As described above, according to the present invention, when the change point to the request or non-request of the data input request signal has the hysteresis characteristic, the temporary storage remaining amount greatly changes. Since it is limited to only the above, the overhead due to the processing switching in the data supply unit is reduced and the processing performance is improved. Note that the degree of hysteresis can be easily changed by changing the range sandwiched by the upper limit value and the lower limit value, so that the optimum one can be selected according to the processing characteristics of the pipeline processing unit. Further, if the upper limit value and the lower limit value are made to coincide with each other, the same function as that of the conventional example can be realized.

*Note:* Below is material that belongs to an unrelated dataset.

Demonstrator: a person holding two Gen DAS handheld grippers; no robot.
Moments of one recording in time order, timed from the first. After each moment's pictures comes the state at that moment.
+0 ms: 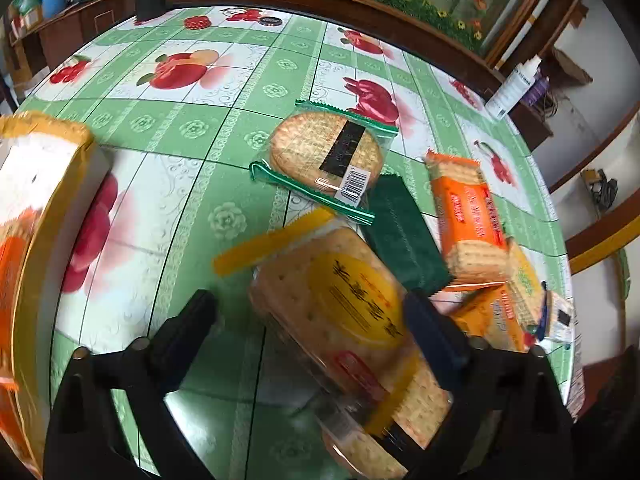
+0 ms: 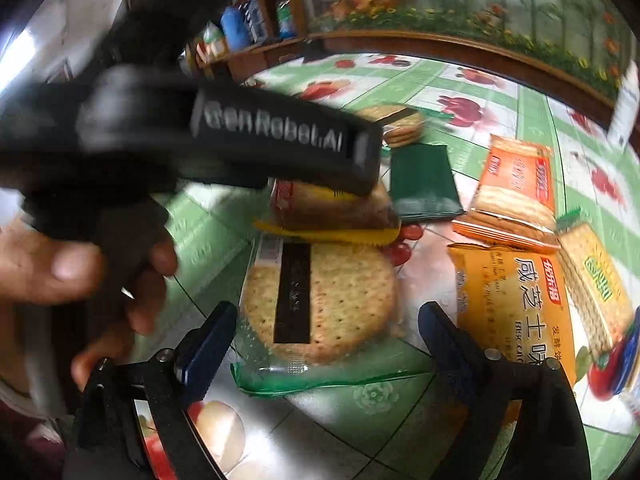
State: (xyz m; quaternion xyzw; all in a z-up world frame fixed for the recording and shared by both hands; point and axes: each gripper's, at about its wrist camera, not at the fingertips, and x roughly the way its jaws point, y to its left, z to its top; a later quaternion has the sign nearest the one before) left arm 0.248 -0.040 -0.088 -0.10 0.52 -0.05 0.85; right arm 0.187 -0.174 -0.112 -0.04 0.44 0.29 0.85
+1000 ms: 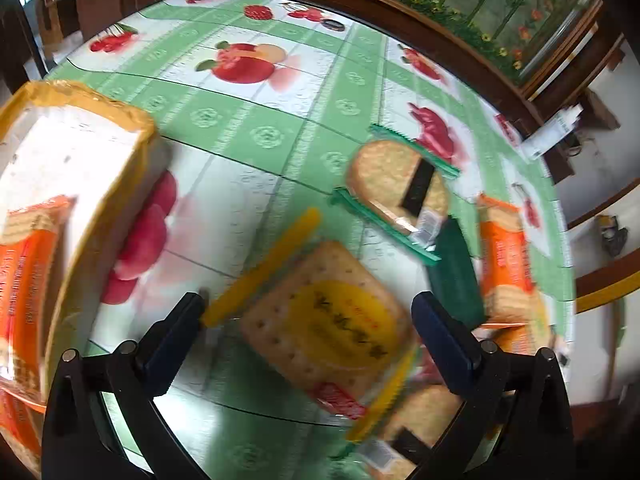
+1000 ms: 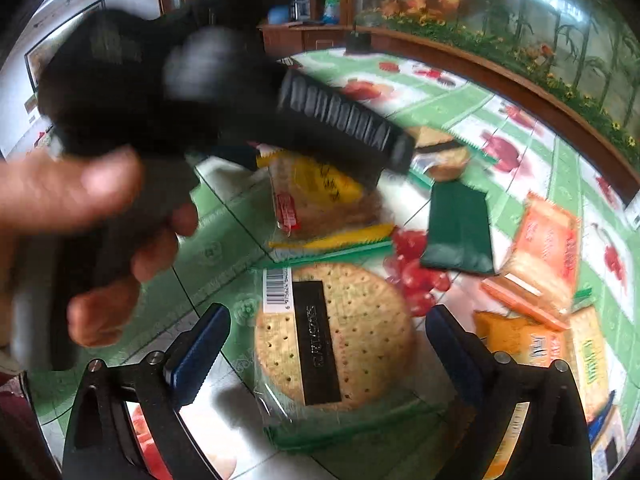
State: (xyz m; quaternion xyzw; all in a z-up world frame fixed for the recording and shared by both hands) left arm 0.261 0.005 -0.090 -0.17 0.53 0.00 0.83; right arm 0.199 -0.128 -0.113 -0.17 0.43 0.32 0.83
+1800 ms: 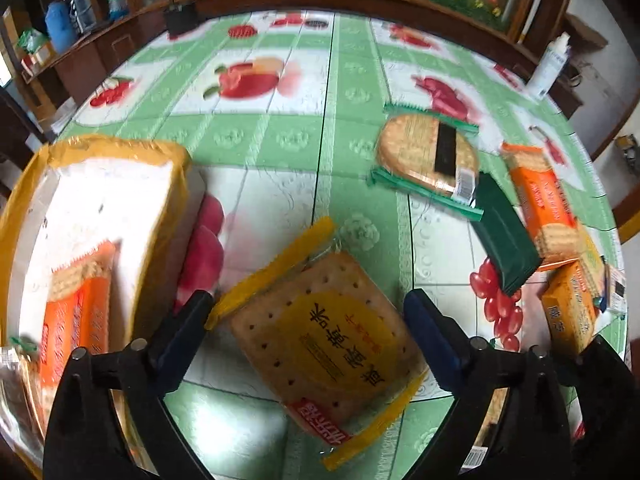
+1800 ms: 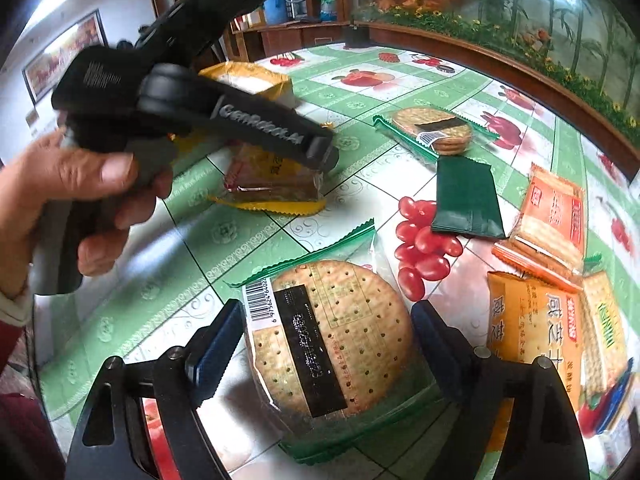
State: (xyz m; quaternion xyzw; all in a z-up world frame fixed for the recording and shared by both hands) left arm 0.253 0.010 -0.093 -0.02 0.54 0.00 0.84; right arm 0.184 -0.135 -0.117 -0.15 0.43 0.32 0.83
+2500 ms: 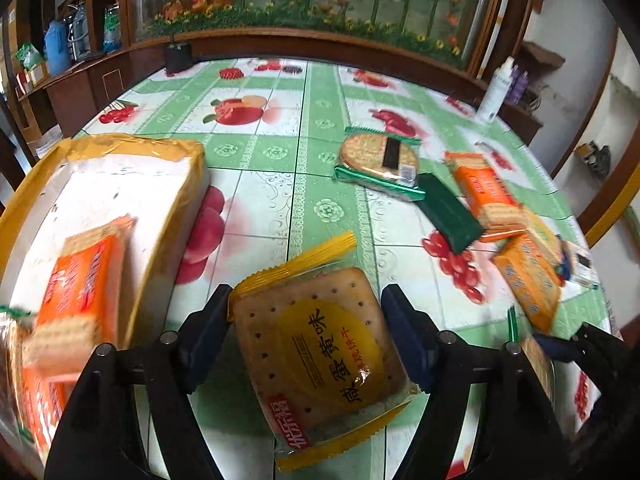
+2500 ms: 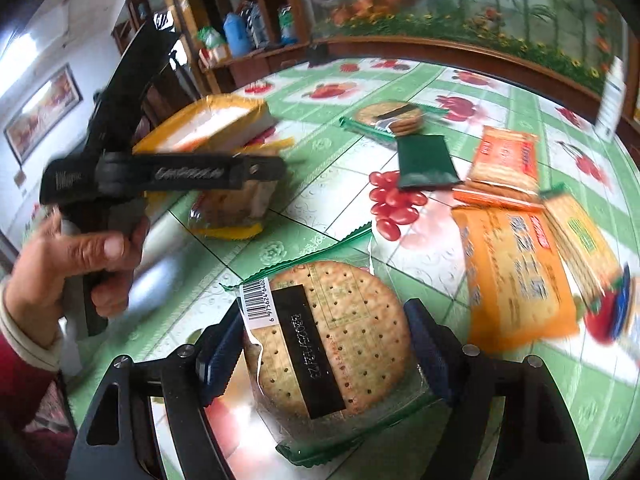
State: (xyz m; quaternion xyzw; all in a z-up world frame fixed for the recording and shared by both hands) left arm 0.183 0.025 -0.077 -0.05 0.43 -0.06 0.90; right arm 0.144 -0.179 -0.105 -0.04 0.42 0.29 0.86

[Brief description of drawings]

FIG. 1 is a block diagram showing a temporary storage control unit of a pipeline processing device according to an embodiment of the present invention.

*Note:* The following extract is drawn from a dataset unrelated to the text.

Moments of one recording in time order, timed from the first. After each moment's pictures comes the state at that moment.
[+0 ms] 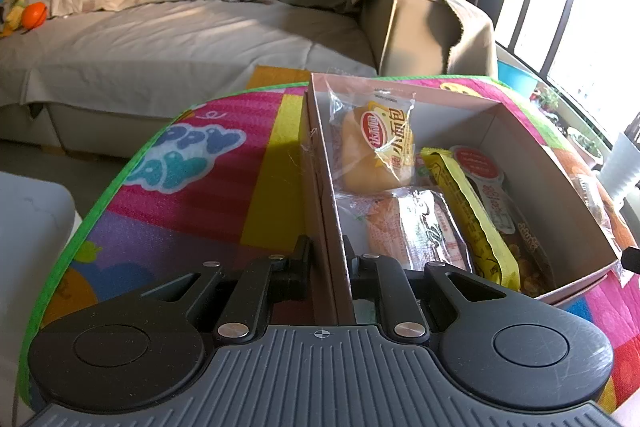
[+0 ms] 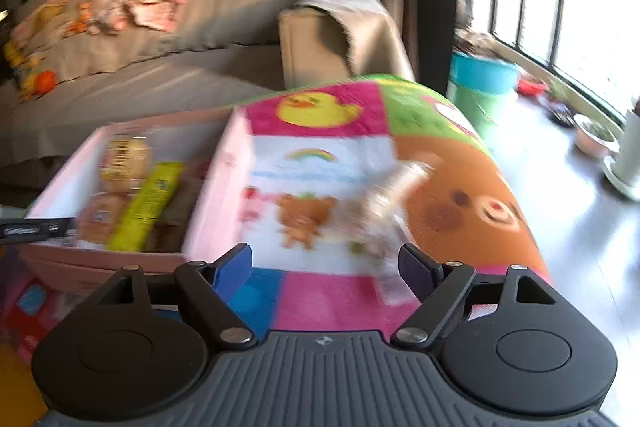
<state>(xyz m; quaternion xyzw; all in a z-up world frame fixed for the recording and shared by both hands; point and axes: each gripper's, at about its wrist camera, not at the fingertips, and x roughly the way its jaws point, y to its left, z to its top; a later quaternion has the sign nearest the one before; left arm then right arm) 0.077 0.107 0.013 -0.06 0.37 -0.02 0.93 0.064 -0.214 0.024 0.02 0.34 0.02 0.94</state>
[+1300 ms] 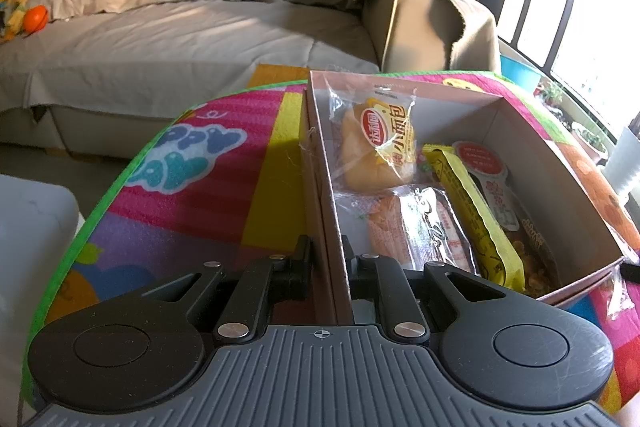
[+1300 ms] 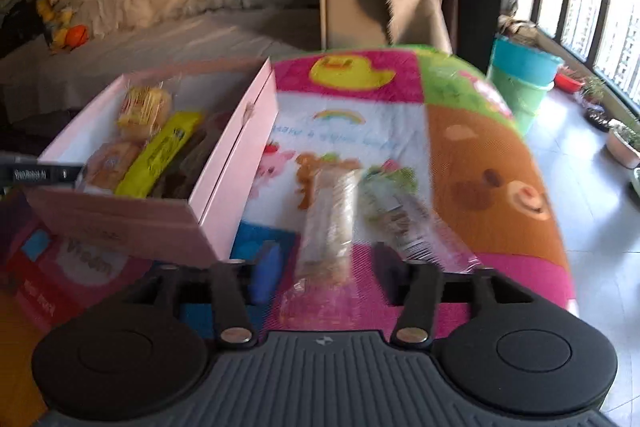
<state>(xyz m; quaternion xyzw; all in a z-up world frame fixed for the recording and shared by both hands) 0.077 0.105 0.013 -0.06 0.37 -0.01 0.93 0.062 -0.215 0.021 -0.02 0.36 0.09 0.93</state>
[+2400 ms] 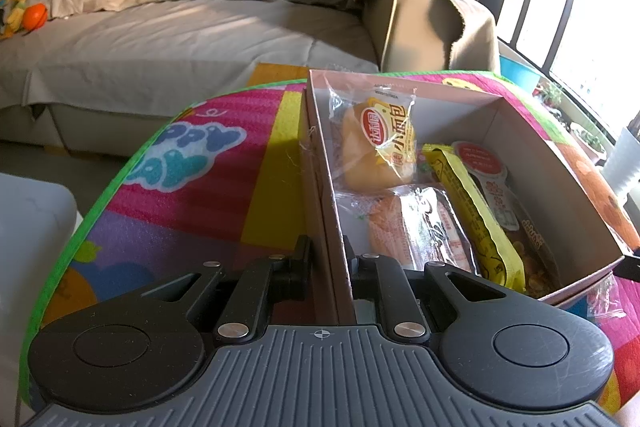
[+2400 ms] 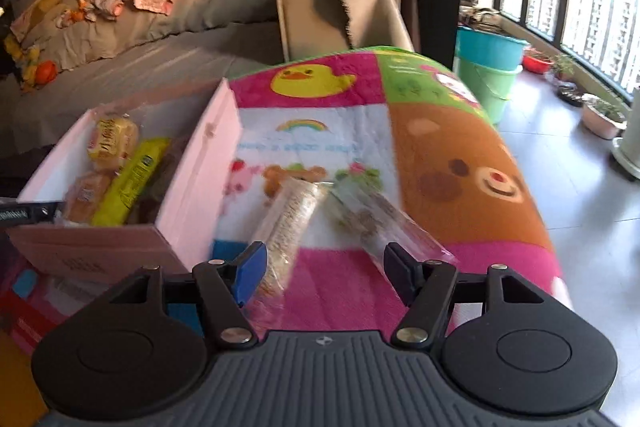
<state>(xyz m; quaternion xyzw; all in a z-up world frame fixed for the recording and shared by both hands) 0.079 0.103 0.011 -0.06 0.37 -0.01 0.93 0.073 -0.214 0.014 0.02 0.37 0.07 0.93</state>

FIG. 2 is a diagram for explaining the operation of the temporary storage control unit of the pipeline processing device according to the embodiment of the present invention.

FIG. 3 is a block diagram of a pipeline processing device according to an embodiment of the present invention and a conventional example.

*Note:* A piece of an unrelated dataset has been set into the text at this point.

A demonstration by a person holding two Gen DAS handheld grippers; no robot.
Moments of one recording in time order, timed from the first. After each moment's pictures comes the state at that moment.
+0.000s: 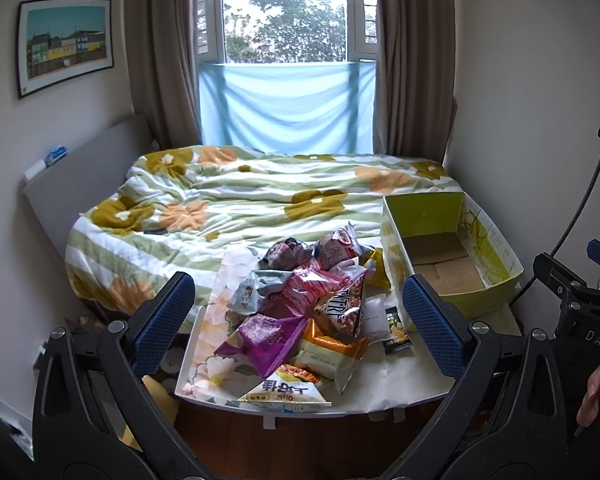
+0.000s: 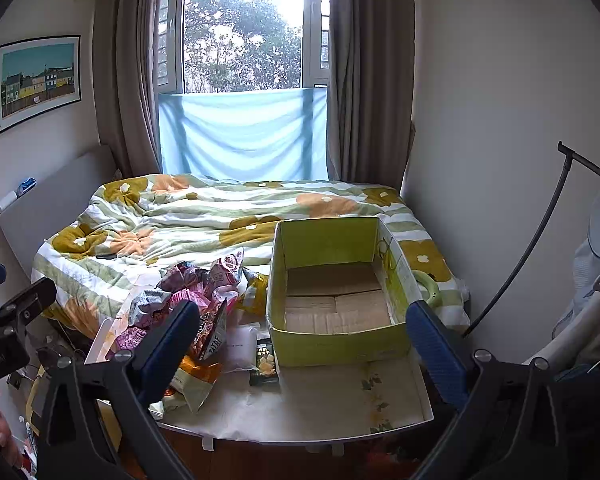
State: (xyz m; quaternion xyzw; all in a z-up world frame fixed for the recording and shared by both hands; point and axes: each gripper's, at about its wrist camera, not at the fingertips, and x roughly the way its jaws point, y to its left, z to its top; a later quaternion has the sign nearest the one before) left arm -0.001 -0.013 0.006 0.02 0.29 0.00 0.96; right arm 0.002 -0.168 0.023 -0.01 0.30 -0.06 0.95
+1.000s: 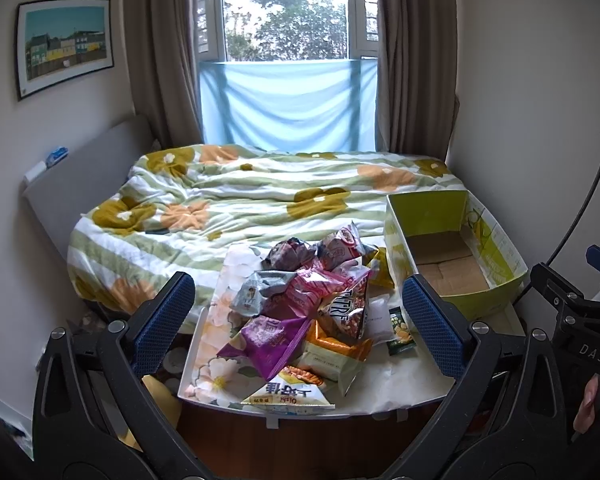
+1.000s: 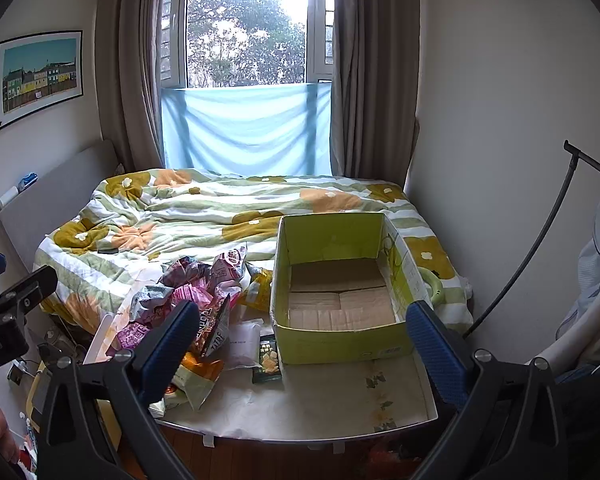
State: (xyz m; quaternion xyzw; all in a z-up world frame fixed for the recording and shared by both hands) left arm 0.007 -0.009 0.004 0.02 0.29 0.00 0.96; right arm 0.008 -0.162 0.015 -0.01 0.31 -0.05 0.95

FIG. 4 is a block diagram showing a temporary storage control unit of a pipeline processing device in a conventional example.

FIG. 5 is a diagram for explaining the operation of a temporary storage control unit of a pipeline processing device in a conventional example.

[Explanation of symbols]

 301 data supply unit 302 temporary storage 303 pipeline processing unit 304 temporary storage control unit 305 write instruction signal 306 read instruction signal 307 data input request signal 401 temporary storage remaining amount counter 402 upper limit comparator 403 upper limit value 404 data input request generation unit 405 Lower limit comparator 406 Lower limit value

Claims (2)

[Claims] 1. A means for temporarily storing data to be supplied,
In the case where the synchronous difference with the data supply system operating with the same or different clock is absorbed and the data input request signal is generated to the data supply system, and the free space of the temporary storage means is small or does not exist. In the pipeline processing device having a control circuit for controlling the data input request signal to stop the data input, the pipeline processing device is provided with a data input request signal control means having a hysteresis characteristic. apparatus. 2. A data input request signal control means having a hysteresis characteristic, a residual quantity counter for counting the residual quantity of data in the temporary storage means, and an upper limit comparison for comparing the residual quantity counter value with an upper limit value. And a lower limit comparator for comparing the remaining amount counter value and the lower limit value, based on the outputs of the upper limit comparator and the lower limit comparator,
The pipeline processing device according to claim 1, further comprising: a control circuit for controlling a data input request signal.